Activity: The word "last" marks the lines to report; pull each of them from the listing.

Input data:

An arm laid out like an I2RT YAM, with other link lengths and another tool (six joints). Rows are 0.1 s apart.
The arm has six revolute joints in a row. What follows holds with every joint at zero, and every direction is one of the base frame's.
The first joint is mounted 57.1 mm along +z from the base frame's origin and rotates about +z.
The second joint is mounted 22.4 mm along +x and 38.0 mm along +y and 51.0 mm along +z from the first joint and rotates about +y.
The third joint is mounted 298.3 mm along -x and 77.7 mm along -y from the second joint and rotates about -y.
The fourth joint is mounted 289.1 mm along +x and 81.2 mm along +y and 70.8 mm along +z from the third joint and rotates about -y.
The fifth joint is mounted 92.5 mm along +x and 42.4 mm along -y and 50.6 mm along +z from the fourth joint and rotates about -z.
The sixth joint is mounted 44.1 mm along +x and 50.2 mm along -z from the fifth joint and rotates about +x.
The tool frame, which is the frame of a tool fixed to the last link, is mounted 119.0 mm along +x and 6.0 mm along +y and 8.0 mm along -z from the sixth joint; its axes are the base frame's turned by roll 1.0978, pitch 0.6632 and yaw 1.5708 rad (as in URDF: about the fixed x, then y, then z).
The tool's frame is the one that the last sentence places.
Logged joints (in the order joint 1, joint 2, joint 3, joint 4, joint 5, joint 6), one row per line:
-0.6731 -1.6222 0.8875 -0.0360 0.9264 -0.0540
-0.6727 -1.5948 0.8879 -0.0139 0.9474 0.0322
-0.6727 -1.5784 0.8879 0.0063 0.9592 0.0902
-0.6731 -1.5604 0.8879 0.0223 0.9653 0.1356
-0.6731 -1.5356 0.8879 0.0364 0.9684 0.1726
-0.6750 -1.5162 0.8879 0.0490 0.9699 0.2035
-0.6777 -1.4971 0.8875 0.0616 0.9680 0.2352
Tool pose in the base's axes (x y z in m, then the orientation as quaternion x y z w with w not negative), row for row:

Written reply:
The tool frame, which is the frame of a tool fixed to the last link, is mounted 119.0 mm along +x and 6.0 mm along +y and 8.0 mm along -z from the sixth joint; its axes are the base frame's turned by roll 1.0978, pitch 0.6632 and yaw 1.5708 rad (as in URDF: about the fixed x, then y, then z).
The tool's frame is the one that the last sentence places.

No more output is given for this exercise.